4) Distribution of Firefox users from the most to the least (data from 15-nov-2013):
10.6 – 34%
10.7 – 23% – slightly decreasing
10.8 – 21% – notably decreasing
10.9 – 21% – notably increasing
more info: http://armenzg.blogspot.ca/2013/11/re-thinking-our-mac-os-x-continuous.html
5) Apple is no longer providing security updates for 10.7; any user looking for OS security updates will need to upgrade to 10.9. Because OSX10.9 is a free upgrade for 10.8 users, we expect 10.8 to be in similar situation soon.

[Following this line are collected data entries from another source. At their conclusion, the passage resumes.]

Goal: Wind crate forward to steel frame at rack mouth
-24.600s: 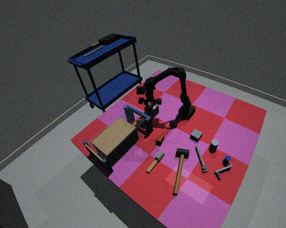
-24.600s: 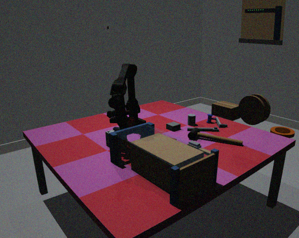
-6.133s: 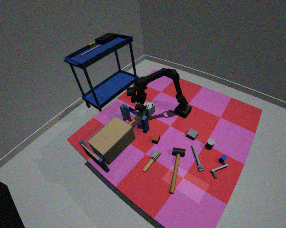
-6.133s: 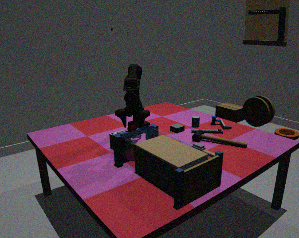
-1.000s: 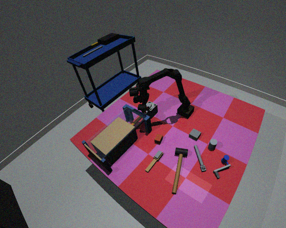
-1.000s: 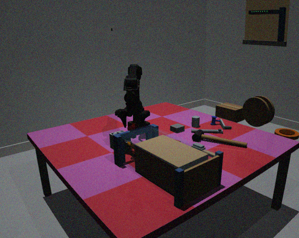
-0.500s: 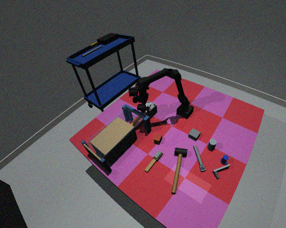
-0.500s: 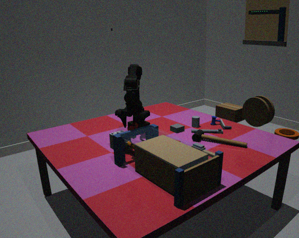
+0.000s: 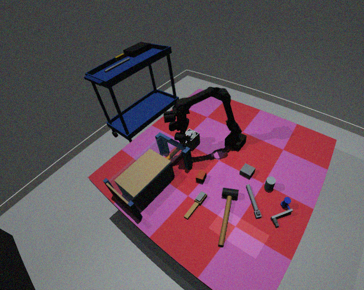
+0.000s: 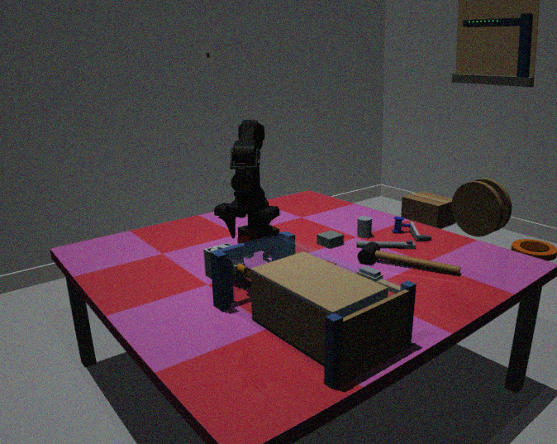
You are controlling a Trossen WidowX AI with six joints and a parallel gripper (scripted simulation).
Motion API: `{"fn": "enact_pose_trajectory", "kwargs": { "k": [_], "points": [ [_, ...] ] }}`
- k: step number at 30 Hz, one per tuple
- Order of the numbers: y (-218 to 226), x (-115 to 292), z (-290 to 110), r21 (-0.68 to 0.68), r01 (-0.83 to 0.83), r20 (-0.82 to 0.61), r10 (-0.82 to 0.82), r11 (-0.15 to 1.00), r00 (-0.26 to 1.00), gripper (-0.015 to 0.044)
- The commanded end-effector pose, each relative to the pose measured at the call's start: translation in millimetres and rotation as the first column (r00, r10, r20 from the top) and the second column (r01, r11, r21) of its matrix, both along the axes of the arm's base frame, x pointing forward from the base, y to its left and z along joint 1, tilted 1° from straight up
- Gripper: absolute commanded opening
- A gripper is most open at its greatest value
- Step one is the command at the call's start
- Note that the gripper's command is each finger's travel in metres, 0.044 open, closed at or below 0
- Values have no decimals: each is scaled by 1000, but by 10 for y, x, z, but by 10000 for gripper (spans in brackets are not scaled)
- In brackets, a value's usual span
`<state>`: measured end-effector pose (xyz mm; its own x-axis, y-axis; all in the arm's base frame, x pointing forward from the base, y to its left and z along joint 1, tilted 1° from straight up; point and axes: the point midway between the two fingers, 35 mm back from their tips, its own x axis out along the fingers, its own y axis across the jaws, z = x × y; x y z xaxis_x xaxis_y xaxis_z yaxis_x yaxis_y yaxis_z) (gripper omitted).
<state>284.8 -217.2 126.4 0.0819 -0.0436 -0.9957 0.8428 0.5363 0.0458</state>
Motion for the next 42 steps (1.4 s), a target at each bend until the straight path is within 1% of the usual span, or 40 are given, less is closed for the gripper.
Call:
{"fn": "enact_pose_trajectory", "kwargs": {
  "k": [1, 20, 21, 36, 39, 42],
  "points": [
    [13, -14, -247, 33, 2, -53, 0, 999, 999, 440],
    [13, -14, -247, 33, 2, -53, 0, 999, 999, 440],
    [0, 0, 0, 0, 0, 0, 0, 1000, 1000, 414],
    [0, 0, 0, 0, 0, 0, 0, 1000, 1000, 20],
    [0, 0, 0, 0, 0, 0, 0, 1000, 1000, 0],
    [0, 0, 0, 0, 0, 0, 0, 1000, 1000, 0]
  ]
}}
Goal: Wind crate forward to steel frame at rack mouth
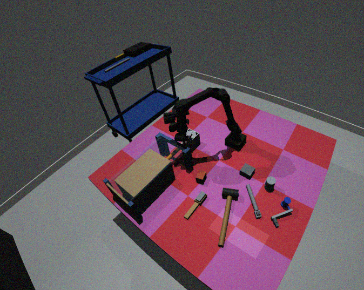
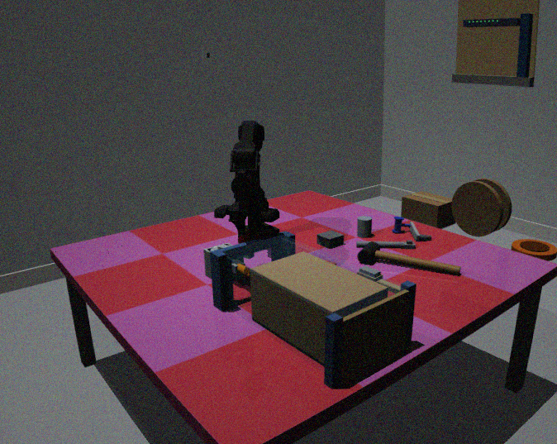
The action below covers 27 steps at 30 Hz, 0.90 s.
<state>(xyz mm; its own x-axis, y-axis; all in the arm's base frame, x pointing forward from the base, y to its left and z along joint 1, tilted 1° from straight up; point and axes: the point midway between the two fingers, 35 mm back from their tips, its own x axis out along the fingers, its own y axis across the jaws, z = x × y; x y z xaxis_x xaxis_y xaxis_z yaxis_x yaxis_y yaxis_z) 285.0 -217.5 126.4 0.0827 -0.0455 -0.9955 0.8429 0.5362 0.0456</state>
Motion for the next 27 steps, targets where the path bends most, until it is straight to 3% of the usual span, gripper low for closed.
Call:
{"fn": "enact_pose_trajectory", "kwargs": {
  "k": [1, 7, 27],
  "points": [
    [4, -2, -1, 2, 0, -1, 0, 1000, 1000, 0],
    [30, -26, -245, 35, 1, -54, 1, 999, 999, 0],
    [169, -80, -253, 36, 2, -54, 0, 999, 999, 0]
  ]
}}
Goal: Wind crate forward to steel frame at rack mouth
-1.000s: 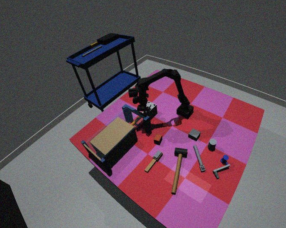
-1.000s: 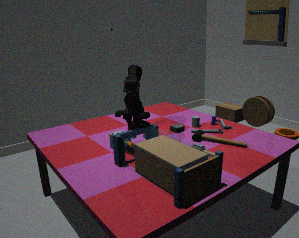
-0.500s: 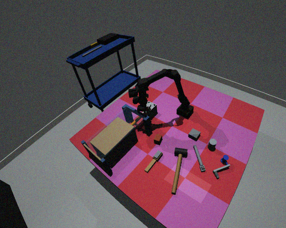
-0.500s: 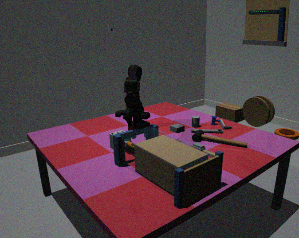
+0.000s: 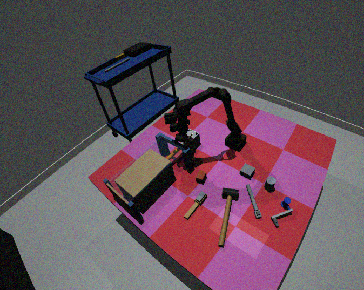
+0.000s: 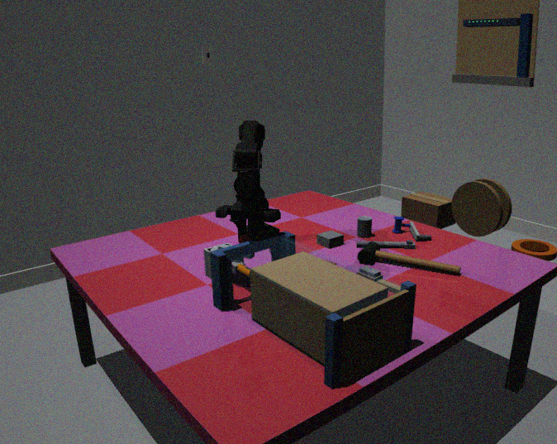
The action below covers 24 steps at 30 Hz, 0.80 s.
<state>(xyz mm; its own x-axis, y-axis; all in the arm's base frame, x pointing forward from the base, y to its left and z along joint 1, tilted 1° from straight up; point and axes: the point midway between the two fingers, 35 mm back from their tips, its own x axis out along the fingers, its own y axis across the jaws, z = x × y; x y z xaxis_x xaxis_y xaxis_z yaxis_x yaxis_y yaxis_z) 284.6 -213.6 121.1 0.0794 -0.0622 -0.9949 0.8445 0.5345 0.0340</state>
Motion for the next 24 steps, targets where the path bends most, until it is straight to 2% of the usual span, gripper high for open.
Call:
{"fn": "enact_pose_trajectory", "kwargs": {
  "k": [1, 24],
  "points": [
    [145, -84, -201, 53, 0, -51, 3, 999, 999, 0],
    [419, -305, -215, 56, 0, -52, 3, 998, 999, 0]
  ]
}}
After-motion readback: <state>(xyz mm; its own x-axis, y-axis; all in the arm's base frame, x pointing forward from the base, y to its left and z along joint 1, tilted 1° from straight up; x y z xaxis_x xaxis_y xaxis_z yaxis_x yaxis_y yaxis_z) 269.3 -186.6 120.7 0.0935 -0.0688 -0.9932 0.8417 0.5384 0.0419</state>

6) If a developer lands a patch that works on 10.9, but it fails somehow on 10.7 or 10.8, it is unlikely that we would back out the fix, and we would instead tell users to upgrade to 10.9 anyways, for the security fixes.
7) It is no longer possible to buy any more of the 10.6 machines (known as revision 4 minis), as they are long desupported. Recycling 10.7 test machines means that we can continue to support osx10.6 at scale without needing to buy/rack/recalibrate test and performance results.
8) Like all other large OS changes, this change would ride the trains. Most 10.7 and 10.8 test machines would be reimaged when we make these changes live on mozilla-central and try, while we’d leave a few behind. The few remaining would be reimaged at each 6-week train migration.
If we move quickly, this reimaging work can be done by IT before they all get busy with the 650-Castro -> Evelyn move.
For further details, see armen’s blog http://armenzg.blogspot.ca/2013/11/re-thinking-our-mac-os-x-continuous.html. To make sure this is not missed, I’ve cross-posted this to dev.planning, dev.platform and also this blog. If you know of anything we have missed, please reply in the dev.planning thread.
[UPDATED 29-nov-2013 with link to bug#942299, as the 10.7->10.6 portion of this work just completed.]